The true focus of each stakeholder from a merger should be two-fold – ‘Whether my client is going to benefit?’ and ‘Whether the merged entity would be one-up in terms of sheer talent and technical expertise?’. It is definitely not sufficient if the merged firm has an office in a different location and is able to cater to clients’ geographical needs in that particular area. The clients will always look for the best advice. Until they are convinced that the lawyer from the office of the merged firm at the remote location is technically sound to advise them on best legal course of action, there is no guarantee that the client will fall back on the merged firm, after trying it out for maybe one or two test assignments. This is also the answer to the belief of stakeholders that once they have added to their practice areas through a merger, the clients will always approach the merged firm for any work related to augmented practice areas. The clients today have full choice to be catered by the best or specialized firms, at very competitive prices. Until they are convinced by the expertise of the Partner of the merging entity, there is no assurance that their assignments for that practice area will flow to the merged firm. Any stakeholder with such an expectation is highly mistaken. The clients will swear by the talent, expertise, experience and quality of advice given by a lawyer. That is why one of the most important factor that should actually drive the need to merge is ascertaining the benefit in terms of talent that will be on-boarded with such a merger.

The other key factor, creating value-addition for clients, is also equally important. The merging firms should actually be able to create something ‘new’ to be offered to the clients. This calls for the key stakeholders to sit on the drawing board and examine all the strengths that can be combined to raise the value to be offered to the client. Are the billing practices of one firm stronger than the other? Are the operations like time-tracking, business support, paralegals stronger in the other firm? Can the firms imbibe the best practices of each other by letting go of their rigidity to change or simply their ego? It is really sad that while this is one of the most critical exercise that needs to be undertaken by both the merging entities, it not always done. Most of the firms are still driven by superficial interests like drawing advantage from the brand built by the other firm, larger share of profits owing to larger revenue, etc. What the firms fail to understand that in the normal course, a merger is a life event. It is something that has overbearing and long-lasting effect. 

Something as serious as conjoining the Balance Sheets of two firms cannot be undertaken by only looking at short term monetary benefits. What if the merged firm is able to make more money for initial years but owing to different temperaments between workforce and incoherent work cultures of two firms, they eventually end up splitting! The harm caused by such a demerger would any day outdo the short-term benefits of the merger. Therefore, culture test, practice planning, financial budgeting, marketing strategy must all be first agreed upon between two entities exploring synergies. Only when there is a tick mark against each of these bucket-list items is when the firms should contemplate a merger. Again, what is important is to understand the vision of the stakeholders and the real driving force behind seeking a merger.

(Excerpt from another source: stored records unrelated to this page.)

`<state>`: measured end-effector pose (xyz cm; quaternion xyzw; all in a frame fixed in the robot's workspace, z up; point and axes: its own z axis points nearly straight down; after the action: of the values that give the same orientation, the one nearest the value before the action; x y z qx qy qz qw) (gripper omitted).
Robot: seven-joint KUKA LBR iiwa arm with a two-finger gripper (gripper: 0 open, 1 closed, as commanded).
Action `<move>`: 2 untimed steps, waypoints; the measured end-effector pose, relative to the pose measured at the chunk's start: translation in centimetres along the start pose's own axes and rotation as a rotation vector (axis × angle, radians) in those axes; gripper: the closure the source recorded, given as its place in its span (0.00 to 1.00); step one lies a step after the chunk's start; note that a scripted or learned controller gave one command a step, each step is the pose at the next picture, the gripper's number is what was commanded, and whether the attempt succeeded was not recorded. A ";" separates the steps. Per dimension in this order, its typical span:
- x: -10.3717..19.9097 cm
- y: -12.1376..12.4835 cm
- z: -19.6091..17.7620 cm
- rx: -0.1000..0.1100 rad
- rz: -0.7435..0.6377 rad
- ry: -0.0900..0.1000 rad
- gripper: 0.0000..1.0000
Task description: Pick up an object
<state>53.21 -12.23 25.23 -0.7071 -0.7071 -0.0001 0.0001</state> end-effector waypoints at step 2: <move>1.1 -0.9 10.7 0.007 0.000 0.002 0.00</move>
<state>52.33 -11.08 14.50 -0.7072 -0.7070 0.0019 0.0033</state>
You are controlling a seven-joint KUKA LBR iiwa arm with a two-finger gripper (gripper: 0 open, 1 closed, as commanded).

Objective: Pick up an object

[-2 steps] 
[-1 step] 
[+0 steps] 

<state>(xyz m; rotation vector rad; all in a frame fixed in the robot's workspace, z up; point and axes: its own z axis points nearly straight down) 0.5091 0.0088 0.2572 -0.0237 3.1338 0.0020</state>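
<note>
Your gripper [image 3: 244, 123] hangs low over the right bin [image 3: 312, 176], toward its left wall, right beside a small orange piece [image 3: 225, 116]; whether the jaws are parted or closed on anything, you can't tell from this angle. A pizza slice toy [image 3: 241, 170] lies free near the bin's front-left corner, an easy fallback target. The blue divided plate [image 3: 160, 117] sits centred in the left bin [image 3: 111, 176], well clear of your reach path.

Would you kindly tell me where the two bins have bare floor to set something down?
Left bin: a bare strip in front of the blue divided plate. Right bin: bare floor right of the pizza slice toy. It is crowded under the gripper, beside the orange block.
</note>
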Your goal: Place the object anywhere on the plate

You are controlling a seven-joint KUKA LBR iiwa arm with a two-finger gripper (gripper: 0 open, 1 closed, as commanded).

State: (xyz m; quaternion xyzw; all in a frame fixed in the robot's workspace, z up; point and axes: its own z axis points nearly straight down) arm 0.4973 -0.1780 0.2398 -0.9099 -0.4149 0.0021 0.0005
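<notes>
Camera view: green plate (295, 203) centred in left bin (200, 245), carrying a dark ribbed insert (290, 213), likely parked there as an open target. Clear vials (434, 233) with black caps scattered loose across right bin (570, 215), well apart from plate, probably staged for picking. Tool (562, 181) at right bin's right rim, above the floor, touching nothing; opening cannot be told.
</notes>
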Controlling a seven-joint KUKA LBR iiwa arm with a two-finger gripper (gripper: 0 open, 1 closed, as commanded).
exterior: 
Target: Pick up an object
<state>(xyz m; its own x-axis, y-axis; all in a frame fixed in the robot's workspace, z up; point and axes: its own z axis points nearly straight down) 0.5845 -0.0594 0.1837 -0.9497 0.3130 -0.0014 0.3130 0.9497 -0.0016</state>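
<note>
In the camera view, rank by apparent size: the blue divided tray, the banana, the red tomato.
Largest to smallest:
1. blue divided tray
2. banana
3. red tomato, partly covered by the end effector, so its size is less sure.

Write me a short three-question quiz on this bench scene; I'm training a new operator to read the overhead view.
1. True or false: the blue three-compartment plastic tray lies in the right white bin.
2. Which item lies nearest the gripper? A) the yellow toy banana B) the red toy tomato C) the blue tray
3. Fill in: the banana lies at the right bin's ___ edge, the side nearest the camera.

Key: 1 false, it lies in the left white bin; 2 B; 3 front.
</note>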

To sum up, don’t just go for a merger thinking that it is ‘cool’ or it is the best way to create a ‘buzz’ and have publicity in the fraternity. Go for a merger if you really feel that you need to create better service avenues for your clients. If that is your aim, you will focus on building a team of quality professionals and seek alliance with a party that shares your vision of providing world-class, efficiently run and competitively-priced service to clients. In such cases, both the firms will sacrifice personal vested interests and build a culture of knowledge creation and knowledge sharing – a culture that will be the ideal cultivating ground for learning from each other and nurturing true expertise. If you understand and believe that the real essence of the word merger is ‘oneness’ of the goal to serve the clients better, you will be able to create a successfully merged entity that is integrated from the word ‘go’.